- Other names: Gros Jacques
- Occupation: Night porter
- Known for: Informant, Nazi collaborator

= Icek Glogowski =

Nazi collaborator in World War II

Icek (Jacques) Glogowski, nicknamed 'le gros Jacques' (Fat Jacques), was a Belgian Jew of Polish origin. Glogowski was an informant to the occupying authorities and Nazi collaborator in Belgium, responsible for the deportation of hundreds of Jews.

==Biography==
Icek Glogowski lived in Uccle, on the rue Vanderkindere. He was a night porter in the neighbourhood close to the Brussels-North railway station. His wife, Eva Feldberg, and their three children, Elka (9 years old), Simon (7 years old), and Leon (5 years old), were arrested by the German Sicherheitspolizei on 3 September 1942 and taken to the Dossin barracks in Mechelen. They were deported to Auschwitz-Birkenau on 10 October 1942 with Transport XII and were all murdered. After the deportation of his wife and children, Glogowski began to work as a traitor and collaborator for the Sicherheitspolizei.

=== Nazi collaborator ===
Icek was identified as a collaborator by Sarah Goldberg. This would result in several assassinations attempts on him, including one by Youra Livchitz on 27 April 1943.

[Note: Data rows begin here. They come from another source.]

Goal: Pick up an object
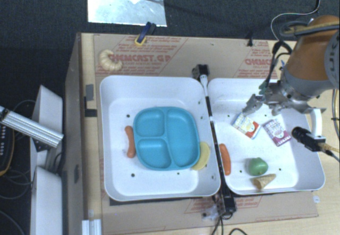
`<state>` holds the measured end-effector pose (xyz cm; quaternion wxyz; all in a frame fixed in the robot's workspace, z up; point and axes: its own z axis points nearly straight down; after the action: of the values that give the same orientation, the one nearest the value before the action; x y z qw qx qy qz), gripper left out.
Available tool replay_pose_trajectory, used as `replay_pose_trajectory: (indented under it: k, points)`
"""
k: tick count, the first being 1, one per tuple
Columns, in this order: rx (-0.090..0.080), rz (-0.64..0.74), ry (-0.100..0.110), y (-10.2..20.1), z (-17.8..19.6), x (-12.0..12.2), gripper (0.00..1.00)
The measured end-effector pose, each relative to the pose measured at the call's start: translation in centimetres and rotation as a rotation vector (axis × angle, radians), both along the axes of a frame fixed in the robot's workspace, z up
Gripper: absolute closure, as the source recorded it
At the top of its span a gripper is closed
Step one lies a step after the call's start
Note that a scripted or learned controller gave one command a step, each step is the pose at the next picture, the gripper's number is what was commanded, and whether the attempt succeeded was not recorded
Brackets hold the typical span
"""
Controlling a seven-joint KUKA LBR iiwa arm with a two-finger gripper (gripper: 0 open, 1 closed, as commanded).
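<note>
My gripper (262, 106) hangs over the back of the right bin (308, 175), open, with nothing between its fingers. Just below its left finger lies a white packet (246, 125) with a yellow and red print. A pink packet (277, 131) lies to the right of that, under the wrist. Nearer the front of this bin are a green round fruit (257, 165), a tan cone (264, 180) and an orange sausage-shaped piece (225, 158) along the left wall.
The left bin (114, 95) holds a blue divided plate (164, 137), an orange sausage (129, 141) to its left and a yellow banana (203, 156) tucked at its right edge. A pale curled toy (110, 59) and a blue-yellow tool (144, 33) lie on the cardboard behind.
</note>
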<state>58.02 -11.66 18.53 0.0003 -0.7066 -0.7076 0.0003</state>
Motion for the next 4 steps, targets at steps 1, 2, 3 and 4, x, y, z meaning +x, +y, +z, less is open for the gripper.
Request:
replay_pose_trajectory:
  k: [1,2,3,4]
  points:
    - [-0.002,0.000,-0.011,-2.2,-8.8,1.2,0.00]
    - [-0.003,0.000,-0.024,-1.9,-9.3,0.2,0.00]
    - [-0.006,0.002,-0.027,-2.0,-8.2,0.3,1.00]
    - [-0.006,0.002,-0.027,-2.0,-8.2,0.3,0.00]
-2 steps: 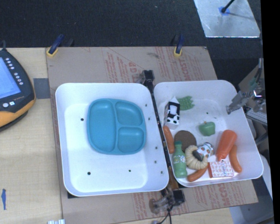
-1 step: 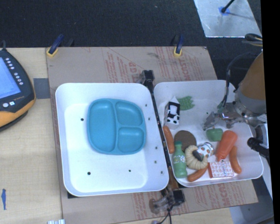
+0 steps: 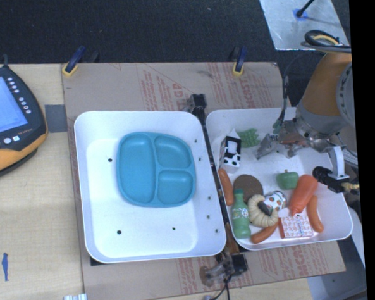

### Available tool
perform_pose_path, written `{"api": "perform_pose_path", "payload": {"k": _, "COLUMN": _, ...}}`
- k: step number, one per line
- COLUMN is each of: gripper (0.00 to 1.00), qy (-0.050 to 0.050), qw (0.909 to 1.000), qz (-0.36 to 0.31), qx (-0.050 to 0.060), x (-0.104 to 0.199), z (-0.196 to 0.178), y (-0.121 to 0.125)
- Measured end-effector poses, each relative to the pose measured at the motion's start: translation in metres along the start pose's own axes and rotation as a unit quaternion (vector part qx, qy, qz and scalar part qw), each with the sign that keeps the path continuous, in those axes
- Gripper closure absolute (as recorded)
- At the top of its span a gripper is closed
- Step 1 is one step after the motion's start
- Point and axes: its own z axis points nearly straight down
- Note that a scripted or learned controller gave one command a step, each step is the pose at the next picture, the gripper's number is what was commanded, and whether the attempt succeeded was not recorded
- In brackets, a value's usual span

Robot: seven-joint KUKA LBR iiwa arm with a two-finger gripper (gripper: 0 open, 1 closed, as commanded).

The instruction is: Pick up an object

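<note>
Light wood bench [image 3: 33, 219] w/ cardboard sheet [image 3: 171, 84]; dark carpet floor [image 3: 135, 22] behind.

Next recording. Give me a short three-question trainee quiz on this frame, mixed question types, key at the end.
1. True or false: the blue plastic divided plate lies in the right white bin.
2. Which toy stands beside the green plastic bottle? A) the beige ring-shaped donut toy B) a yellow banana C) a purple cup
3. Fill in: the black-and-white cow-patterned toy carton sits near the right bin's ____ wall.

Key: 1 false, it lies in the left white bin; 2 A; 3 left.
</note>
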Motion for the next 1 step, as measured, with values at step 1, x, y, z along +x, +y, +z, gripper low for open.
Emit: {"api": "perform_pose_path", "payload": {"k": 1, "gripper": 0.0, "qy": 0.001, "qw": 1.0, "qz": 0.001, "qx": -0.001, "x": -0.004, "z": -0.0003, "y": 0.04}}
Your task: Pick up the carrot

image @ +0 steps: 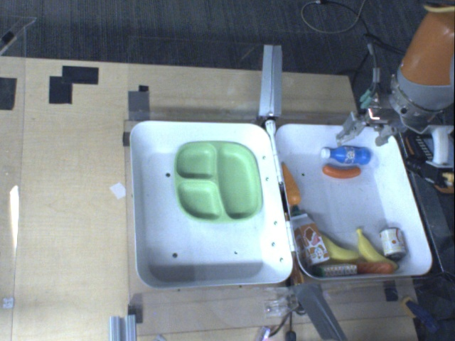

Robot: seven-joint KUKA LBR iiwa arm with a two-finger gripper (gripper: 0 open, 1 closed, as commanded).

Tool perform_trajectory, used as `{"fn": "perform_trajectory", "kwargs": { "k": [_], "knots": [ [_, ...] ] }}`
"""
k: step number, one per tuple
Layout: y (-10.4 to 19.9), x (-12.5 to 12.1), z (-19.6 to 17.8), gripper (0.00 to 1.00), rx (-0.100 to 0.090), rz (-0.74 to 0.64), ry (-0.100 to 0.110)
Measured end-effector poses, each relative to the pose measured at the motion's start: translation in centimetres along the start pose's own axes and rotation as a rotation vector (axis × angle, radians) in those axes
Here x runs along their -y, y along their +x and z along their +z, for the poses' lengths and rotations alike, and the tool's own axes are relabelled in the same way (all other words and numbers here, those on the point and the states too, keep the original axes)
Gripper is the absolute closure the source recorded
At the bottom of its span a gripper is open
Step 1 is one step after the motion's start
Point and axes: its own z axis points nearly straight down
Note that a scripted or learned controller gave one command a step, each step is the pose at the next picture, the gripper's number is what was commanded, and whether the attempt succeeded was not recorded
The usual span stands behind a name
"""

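The carrot [290,187] lies against the left wall of the right bin [416,212], beside the divider. The jaws [367,124] stand spread and empty at the far rim, well apart from it. A finger may strike the wall and slip.

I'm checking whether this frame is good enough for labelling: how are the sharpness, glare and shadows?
Camera view: soft overall, small items lack fine detail; the carrot against the right bin's left wall is a blurry orange streak; the hand is indistinct; a shadow falls along the left bin's near wall; a bright streak of glare marks the bench at far left.
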Motion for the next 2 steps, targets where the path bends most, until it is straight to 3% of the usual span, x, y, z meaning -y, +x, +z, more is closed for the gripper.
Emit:
{"fn": "perform_trajectory", "kwargs": {
  "k": [1, 2],
  "knots": [
    [-3.1, 1.2, 10.0, 0.00, 0.000, -0.354, -0.001],
    [-3.5, -0.7, 10.7, 0.00, 0.002, -0.197, -0.006]
  ]
}}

In the book From the Children's Home to the Gas Chamber: And how some avoided their fate by Reinier Heinsman, two Holocaust survivors describe how their families were betrayed by Icek Glogowski.

He was sentenced to death in absentia in 1947, but his fate remains unknown with speculations ranging from an escape to South America to being deported to Auschwitz in 1944.